Moreover, the recognition of the limits of rationality in the daily practice of management seems to be particularly useful. An alternative conceptualization of agility that has a similar focus on activities in organizations is proposed by Zheng et al. (2011), who define collective agility as a performance, “an attribute emergent from the day-to-day practices of social actors” (p. 305). They contrast this with the received views of “agility as empirically validated small group methods and practices” (p. 305) and “agility as an organizational capability” (bid.), which amount to the practices generally called ‘agile software development’ (Fowler & Highsmith

2001), as well as to the concept of organizational agility (they refer e.g. to Highsmith 2002):

We develop a third and distinct perspective, what we call collective agility seen as a ‘structuring property’ (Giddens, 1984) of a collective, instantiated in improvisational behaviour of individuals and groups and in their social interactions. In other words, collective agility is an attribute emergent from the day-to-day practices of social actors. We thus explore agility as a performance. (p.305, italics in original)
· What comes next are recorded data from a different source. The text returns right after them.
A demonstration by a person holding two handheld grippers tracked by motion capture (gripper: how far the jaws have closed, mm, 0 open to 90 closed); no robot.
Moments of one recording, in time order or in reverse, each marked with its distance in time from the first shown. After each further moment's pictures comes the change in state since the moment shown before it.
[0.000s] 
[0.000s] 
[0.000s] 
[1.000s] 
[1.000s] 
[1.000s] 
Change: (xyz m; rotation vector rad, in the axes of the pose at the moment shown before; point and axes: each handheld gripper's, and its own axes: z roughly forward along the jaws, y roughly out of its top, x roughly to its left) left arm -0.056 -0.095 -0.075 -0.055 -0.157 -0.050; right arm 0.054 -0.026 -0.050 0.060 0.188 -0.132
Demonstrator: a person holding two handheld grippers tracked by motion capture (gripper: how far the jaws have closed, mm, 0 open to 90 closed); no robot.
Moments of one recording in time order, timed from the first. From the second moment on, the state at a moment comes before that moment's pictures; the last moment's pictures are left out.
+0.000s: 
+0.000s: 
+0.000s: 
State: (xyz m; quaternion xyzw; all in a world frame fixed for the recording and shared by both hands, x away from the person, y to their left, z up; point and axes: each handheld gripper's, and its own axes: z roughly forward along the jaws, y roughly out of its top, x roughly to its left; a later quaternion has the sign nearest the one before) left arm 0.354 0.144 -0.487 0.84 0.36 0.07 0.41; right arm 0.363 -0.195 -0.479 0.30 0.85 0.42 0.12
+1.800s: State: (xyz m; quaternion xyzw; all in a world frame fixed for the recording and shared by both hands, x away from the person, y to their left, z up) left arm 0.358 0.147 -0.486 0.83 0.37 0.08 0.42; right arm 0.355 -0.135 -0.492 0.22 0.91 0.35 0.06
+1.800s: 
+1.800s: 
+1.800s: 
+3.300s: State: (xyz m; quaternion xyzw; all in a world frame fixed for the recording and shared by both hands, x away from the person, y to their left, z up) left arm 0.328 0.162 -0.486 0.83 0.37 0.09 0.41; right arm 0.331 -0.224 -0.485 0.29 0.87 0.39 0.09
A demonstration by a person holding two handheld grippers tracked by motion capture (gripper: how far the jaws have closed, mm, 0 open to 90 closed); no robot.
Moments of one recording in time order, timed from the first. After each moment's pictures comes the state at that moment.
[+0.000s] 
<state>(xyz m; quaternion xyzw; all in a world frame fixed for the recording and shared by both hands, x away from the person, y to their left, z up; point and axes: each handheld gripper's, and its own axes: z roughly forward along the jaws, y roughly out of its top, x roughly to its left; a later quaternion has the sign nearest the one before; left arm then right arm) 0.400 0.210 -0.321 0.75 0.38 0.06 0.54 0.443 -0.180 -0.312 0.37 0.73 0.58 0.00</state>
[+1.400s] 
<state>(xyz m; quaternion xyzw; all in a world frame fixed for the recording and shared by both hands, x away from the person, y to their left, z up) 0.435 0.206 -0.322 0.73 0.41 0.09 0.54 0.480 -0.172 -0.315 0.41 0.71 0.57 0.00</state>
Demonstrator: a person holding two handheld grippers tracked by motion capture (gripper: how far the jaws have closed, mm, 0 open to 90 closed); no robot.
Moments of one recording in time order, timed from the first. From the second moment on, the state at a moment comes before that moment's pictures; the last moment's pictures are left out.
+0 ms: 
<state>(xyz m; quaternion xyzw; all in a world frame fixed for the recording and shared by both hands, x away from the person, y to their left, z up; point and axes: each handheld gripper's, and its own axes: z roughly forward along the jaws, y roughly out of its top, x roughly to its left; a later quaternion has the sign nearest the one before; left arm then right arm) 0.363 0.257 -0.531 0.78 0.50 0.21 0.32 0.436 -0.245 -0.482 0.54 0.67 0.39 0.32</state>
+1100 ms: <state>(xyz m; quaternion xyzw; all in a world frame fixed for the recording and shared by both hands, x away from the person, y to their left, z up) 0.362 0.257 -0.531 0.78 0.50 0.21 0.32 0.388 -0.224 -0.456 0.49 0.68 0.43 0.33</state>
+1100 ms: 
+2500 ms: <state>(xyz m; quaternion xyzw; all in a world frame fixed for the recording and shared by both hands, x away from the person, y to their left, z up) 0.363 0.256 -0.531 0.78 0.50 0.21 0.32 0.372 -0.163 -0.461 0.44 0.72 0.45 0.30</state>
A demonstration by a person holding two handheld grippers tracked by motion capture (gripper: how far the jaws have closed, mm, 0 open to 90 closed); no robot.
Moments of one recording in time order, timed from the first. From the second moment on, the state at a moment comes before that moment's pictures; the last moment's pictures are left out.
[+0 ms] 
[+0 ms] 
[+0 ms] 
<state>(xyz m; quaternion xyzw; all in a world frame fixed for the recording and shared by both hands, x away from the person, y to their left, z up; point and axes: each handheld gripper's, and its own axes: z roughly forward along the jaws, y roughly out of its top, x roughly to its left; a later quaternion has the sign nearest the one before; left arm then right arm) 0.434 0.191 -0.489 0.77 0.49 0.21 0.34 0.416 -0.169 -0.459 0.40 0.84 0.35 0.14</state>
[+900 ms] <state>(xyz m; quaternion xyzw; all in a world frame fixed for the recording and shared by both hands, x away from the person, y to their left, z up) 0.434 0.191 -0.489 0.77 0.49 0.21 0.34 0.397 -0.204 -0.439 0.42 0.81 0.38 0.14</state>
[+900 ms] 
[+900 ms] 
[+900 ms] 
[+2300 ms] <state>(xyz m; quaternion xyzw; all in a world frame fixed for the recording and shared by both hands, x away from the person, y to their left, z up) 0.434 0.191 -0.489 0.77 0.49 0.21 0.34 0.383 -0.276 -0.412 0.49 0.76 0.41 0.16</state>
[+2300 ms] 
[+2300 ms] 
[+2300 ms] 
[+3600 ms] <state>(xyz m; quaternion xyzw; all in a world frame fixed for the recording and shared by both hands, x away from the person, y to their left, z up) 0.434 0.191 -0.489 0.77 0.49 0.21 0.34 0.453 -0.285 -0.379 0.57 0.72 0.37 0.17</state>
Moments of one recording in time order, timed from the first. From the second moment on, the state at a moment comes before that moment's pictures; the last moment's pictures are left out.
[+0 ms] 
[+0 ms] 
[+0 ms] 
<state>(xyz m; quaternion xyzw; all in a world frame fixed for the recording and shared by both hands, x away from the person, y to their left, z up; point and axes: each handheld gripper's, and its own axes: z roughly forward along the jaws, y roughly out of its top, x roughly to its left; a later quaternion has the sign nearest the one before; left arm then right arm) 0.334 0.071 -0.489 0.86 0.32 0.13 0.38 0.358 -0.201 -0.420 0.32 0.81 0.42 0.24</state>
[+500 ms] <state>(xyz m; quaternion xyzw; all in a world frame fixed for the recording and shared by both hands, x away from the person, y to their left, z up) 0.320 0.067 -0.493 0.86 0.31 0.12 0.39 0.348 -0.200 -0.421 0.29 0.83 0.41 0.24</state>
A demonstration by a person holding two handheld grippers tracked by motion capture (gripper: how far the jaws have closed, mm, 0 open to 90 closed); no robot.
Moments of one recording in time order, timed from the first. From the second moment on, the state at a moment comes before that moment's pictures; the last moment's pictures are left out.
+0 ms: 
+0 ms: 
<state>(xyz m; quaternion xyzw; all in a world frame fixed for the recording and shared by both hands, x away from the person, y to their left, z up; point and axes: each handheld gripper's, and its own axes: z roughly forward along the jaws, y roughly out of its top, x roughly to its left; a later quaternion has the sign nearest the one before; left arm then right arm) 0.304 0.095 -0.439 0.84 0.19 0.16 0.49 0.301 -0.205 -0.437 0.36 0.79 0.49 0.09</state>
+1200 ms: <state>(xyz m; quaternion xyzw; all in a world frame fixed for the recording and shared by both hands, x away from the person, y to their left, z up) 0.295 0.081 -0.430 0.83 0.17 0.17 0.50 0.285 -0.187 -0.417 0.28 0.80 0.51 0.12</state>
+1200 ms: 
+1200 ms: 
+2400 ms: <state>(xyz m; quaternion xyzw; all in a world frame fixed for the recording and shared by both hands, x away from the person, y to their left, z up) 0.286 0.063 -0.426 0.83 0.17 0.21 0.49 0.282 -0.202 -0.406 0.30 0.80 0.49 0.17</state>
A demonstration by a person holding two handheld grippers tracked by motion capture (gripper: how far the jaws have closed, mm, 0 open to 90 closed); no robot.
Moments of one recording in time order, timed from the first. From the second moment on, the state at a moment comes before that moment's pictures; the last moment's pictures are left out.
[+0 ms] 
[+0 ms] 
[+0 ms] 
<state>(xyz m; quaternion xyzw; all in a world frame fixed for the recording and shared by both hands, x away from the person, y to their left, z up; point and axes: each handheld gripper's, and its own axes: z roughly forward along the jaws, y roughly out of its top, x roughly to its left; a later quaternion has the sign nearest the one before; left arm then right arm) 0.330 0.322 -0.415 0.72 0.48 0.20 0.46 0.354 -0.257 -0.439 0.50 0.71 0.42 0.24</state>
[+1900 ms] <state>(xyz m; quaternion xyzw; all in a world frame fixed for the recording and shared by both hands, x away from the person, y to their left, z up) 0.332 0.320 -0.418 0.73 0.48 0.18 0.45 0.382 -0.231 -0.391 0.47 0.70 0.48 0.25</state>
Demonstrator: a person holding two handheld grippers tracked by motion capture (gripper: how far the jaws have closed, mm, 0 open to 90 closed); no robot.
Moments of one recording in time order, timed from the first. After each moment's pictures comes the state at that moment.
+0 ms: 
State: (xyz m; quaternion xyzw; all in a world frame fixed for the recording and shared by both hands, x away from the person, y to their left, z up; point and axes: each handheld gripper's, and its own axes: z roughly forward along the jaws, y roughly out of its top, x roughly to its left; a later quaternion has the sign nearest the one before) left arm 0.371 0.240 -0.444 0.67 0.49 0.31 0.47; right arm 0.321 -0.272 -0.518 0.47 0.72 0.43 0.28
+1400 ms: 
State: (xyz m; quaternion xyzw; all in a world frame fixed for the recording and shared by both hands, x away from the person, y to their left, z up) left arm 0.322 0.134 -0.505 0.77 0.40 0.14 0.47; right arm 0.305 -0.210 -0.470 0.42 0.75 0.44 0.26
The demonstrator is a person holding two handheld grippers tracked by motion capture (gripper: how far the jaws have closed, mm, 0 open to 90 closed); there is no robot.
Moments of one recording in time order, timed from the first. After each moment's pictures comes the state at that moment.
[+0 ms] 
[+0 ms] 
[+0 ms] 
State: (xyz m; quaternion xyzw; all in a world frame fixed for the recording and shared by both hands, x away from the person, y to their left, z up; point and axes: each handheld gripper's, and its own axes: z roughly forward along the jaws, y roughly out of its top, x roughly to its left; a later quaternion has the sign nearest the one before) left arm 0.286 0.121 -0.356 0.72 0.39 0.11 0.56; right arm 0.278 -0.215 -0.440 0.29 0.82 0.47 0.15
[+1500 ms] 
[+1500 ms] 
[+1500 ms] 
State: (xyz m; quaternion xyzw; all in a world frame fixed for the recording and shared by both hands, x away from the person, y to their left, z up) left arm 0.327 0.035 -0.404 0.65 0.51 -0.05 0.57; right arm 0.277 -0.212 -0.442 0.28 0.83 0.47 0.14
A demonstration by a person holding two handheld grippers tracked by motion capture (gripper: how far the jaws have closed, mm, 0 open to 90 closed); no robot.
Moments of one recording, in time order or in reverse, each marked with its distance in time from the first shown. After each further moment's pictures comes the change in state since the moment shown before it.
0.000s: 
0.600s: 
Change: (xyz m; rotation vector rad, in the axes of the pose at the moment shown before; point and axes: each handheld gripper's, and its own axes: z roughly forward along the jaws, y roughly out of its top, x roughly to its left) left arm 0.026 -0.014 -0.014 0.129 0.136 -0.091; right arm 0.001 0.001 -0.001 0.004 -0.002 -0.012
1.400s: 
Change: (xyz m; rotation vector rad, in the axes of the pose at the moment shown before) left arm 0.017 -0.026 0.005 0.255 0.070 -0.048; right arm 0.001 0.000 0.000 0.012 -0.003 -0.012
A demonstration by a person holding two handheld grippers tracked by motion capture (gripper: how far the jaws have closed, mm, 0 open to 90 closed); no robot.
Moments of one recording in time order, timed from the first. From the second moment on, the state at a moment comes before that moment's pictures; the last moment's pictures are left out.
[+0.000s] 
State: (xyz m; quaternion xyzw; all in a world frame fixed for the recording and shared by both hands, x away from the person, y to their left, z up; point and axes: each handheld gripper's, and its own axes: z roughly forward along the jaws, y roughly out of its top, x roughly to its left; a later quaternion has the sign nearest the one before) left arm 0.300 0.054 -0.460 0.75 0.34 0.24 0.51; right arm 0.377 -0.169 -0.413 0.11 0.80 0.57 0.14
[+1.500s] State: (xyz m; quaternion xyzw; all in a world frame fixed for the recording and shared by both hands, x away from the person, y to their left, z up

The authors describe agility as “an expression of what people do or achieve, rather than what they might do or capabilities they hold” (p. 329). This shifts the focus of research to the practices in an organization, where agility is seen as the result of a socio-technical process. This thesis will adopt this conceptualization as it overcomes some of the limitations of traditional views on agility discussed before, like the contrast between dynamic information needs and static technology described by Galliers (2011). Moreover, the focus on performances enables more dynamic con-ceptualizations of information systems, as illustrated by Zheng et al.'s (2011) case study, which looks at a computing grid for particle physics supporting the Large Hadron Collider at CERN, the European laboratory for particle physics.